Rosette-forming glioneuronal tumours (RGNTs) are a rare form of glioneuronal tumour typically arising in the midline, involving the 4th ventricle, with an average diameter of 3-3.5cm. They comprise two histological components: one containing uniform populations of neurocytes forming rosettes/perivascular pseudorosettes and one resembling pilocytic astrocytoma. Symptoms include headache, obstructive hydrocephalus and location-dependent focal neurology. Fewer than 100 RGNT’s have been previously reported, and the full range of their clinical manifestations has yet to be established. Rarely they are discovered incidentally, with eight cases of incidental RGNT identified on imaging reported in the literature. Incidental discovery of an RGNT post-mortem has not been previously reported. 

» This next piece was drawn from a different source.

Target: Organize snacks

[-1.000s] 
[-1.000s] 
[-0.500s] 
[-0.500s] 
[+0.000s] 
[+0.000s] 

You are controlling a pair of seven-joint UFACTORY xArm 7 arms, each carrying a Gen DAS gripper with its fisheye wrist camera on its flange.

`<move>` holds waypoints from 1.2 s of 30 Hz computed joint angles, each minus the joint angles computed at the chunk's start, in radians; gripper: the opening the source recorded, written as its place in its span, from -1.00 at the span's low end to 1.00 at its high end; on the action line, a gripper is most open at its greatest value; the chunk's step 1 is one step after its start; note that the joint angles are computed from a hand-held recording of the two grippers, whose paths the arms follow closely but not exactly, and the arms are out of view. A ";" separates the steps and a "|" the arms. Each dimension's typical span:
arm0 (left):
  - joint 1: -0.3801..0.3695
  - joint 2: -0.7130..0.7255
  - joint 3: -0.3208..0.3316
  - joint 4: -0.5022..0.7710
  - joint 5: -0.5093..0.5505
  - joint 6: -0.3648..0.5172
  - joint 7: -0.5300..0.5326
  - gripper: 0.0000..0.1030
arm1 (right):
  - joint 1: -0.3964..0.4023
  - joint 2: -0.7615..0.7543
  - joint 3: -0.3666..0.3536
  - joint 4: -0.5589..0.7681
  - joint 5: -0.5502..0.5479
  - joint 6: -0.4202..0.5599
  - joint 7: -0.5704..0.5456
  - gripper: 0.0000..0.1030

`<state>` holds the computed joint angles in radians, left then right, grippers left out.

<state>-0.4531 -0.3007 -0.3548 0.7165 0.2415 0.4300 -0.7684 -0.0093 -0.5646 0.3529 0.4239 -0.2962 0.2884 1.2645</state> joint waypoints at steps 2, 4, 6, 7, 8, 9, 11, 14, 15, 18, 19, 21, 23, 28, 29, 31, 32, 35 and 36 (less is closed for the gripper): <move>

We present the case of a 27 year old gentleman, without significant medical comorbidities who presented with severe headache, vomiting and left sided weakness. His blood pressure was 310/190 mmHg and shortly after admission he suffered a cardiac arrest and died. Neuropathological examination demonstrated a large right hemispheric acute hematoma in the basal ganglia with intraventricular extension. A 4cm x 4cm partly cystic mass was incidentally identified posteriorly and to the right of the optic chiasm, infiltrating the basal forebrain, optic chiasm and pituitary gland. Histologically, the mass was consistent with an RGNT, WHO Grade I.

This represents the first reported case of an incidental RGNT identified post-mortem. It highlights that RGNTs can remain asymptomatic even when large and present in an eloquent area of the brain, including the optochiasmatic region. Two prior reports of RGNTs in this region presented with visual field deficits. Conversely our patient reported no symptoms prior to his demise from a hypertensive intraparenchymal hemorrhage, despite his RGNT’s larger than average size. Hypothalamic involvement and recurrent nocturnal pyrexia have previously been reported with an optochiasmatic RGNT, raising the possibility of hypothalamic homeostatic failure resulting in hypertensive crisis in our case.